# The minimal possible value of total sum of squares for linear regression

I have a regression model

$$y = \beta_0 + \beta_1 x_1 + \beta_2 x_2 +u$$

It is known that sample means of both $$x_1$$ and $$x_2$$ are zero, moreover the error term is said to be homoskedastic, the standard error of regression and standard errors of OLS estimates of the slope coefficients are given. Can we say something about total sum of squares (i.e. $$\sum_{i=1}^n (y_i - \bar{y})^2$$), namely, can we somehow estimate its smallest possible value?

What I have tried:

$$\sum_{i=1}^n (y_i - \bar{y})^2 = \sum_{i=1}^n(\hat{\beta_0} + \hat{\beta_1}x_{1i} + \hat{\beta_2}x_{2i} + \hat{u_i} - \bar{y})^2 = \sum_{i=1}^n (\hat{\beta_1}x_{1i} + \hat{\beta_2}x_{2i})^2 + \sum_{i=1}^n \hat{u_i}^2$$.

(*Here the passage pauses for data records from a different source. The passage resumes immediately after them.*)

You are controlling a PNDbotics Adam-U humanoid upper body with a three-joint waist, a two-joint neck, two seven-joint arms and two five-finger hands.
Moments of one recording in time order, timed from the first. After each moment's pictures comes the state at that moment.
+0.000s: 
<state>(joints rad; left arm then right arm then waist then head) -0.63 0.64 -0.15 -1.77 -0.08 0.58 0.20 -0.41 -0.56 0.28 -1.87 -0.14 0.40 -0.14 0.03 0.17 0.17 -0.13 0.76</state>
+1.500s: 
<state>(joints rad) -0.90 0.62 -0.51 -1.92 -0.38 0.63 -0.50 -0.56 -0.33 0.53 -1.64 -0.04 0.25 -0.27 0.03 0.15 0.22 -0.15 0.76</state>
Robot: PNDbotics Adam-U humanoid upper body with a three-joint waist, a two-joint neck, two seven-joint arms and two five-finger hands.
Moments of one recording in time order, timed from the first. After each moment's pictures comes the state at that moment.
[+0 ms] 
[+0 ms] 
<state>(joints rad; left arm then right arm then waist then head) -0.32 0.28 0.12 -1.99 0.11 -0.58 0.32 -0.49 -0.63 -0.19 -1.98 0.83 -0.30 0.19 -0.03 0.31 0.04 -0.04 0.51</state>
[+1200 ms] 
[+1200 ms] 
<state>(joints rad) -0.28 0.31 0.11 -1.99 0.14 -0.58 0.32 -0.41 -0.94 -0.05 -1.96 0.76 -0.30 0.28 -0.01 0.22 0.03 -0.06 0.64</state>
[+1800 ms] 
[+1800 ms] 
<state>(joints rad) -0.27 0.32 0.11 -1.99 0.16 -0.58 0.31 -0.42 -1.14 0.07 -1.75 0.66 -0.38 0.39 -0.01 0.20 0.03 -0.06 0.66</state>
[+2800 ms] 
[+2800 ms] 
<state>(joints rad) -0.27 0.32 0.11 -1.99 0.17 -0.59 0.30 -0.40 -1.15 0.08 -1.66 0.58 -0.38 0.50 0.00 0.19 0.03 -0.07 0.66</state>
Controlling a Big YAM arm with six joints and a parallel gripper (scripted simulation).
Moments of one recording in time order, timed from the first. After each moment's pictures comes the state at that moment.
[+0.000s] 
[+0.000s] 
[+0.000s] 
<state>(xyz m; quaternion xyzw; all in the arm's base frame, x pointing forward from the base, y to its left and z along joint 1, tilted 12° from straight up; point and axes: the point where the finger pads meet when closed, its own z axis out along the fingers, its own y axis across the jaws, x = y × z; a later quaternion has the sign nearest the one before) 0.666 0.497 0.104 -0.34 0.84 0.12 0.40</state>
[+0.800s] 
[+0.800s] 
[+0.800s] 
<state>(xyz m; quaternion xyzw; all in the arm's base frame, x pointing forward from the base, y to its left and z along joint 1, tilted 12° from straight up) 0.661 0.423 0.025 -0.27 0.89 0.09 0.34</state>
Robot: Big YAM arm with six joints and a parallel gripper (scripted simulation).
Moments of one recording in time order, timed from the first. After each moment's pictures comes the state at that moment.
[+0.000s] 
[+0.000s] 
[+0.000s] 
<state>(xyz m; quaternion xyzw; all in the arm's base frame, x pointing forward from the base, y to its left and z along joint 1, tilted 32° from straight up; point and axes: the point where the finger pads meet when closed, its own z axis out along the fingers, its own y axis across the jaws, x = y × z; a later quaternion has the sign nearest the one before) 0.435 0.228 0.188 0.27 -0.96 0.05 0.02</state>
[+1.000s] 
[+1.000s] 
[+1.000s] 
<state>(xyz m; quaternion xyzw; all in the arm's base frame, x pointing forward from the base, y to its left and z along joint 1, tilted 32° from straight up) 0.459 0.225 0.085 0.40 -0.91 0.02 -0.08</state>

We know the second term, since we know the standard error. So it remains to estimate the first one. Standard erorrs of OLS estimates of slope coefficients are

$$se(\hat{\beta_1}) = \sqrt{\dfrac{\sum_{i=1}^nx_{2i}^2}{\sum_{i=1}^nx_{1i}^2\sum_{i=1}^nx_{2i}^2- (\sum_{i=1}^nx_{1i}x_{2i})^2}} \hat{\sigma}$$

$$se(\hat{\beta_2}) = \sqrt{\dfrac{\sum_{i=1}^nx_{1i}^2}{\sum_{i=1}^nx_{1i}^2\sum_{i=1}^nx_{2i}^2- (\sum_{i=1}^nx_{1i}x_{2i})^2}} \hat{\sigma}$$

Since we know $$se(\hat{\beta_1}), se(\hat{\beta_2}), \hat{\sigma}$$ we can compute the ratio $$\dfrac{\sum_{i=1}^nx_{1i}^2}{\sum_{i=1}^nx_{2i}^2}$$. Moreover we can express $$\sum_{i=1}^nx_{1i}^2$$ and $$\sum_{i=1}^nx_{2i}^2$$ through $$(\sum_{i=1}^nx_{1i}x_{2i})^2$$. Thus, $$\sum_{i=1}^n (\hat{\beta_1}x_{1i} + \hat{\beta_{2}}x_{2i})^2 = \hat{\beta_1}^2\sum_{i=1}^nx_{1i}^2 + \hat{\beta_2}^2\sum_{i=1}^nx_{2i}^2 + 2 \hat{\beta_1}\hat{\beta_2}\sum_{i=1}^nx_{1i}x_{2i}$$

The idea was to plug the expressions of $$\sum_{i=1}^nx_{1i}^2$$ and $$\sum_{i=1}^nx_{2i}^2$$ into the aforementioned expression and try to minimize it by $$\sum_{i=1}^nx_{1i}x_{2i}$$ treating $$\hat{\beta_1}, \hat{\beta_2}$$ like constants. But I do not think that it is a right way, since once we change $$\sum_{i=1}^nx_{1i}x_{2i}$$ we also change $$\hat{\beta_1}, \hat{\beta_2}$$ because the OLS formulas include $$\sum_{i=1}^nx_{1i}x_{2i}$$. Plugging formulas for OLS estimates also does not seem to be a good idea since these formulas include sample covariances between $$y$$ and $$x_1$$, $$x_2$$ which we do not know. Here I got stuck.

Could you please give me any hints, how to proceed?

Thanks a lot in advance for any help!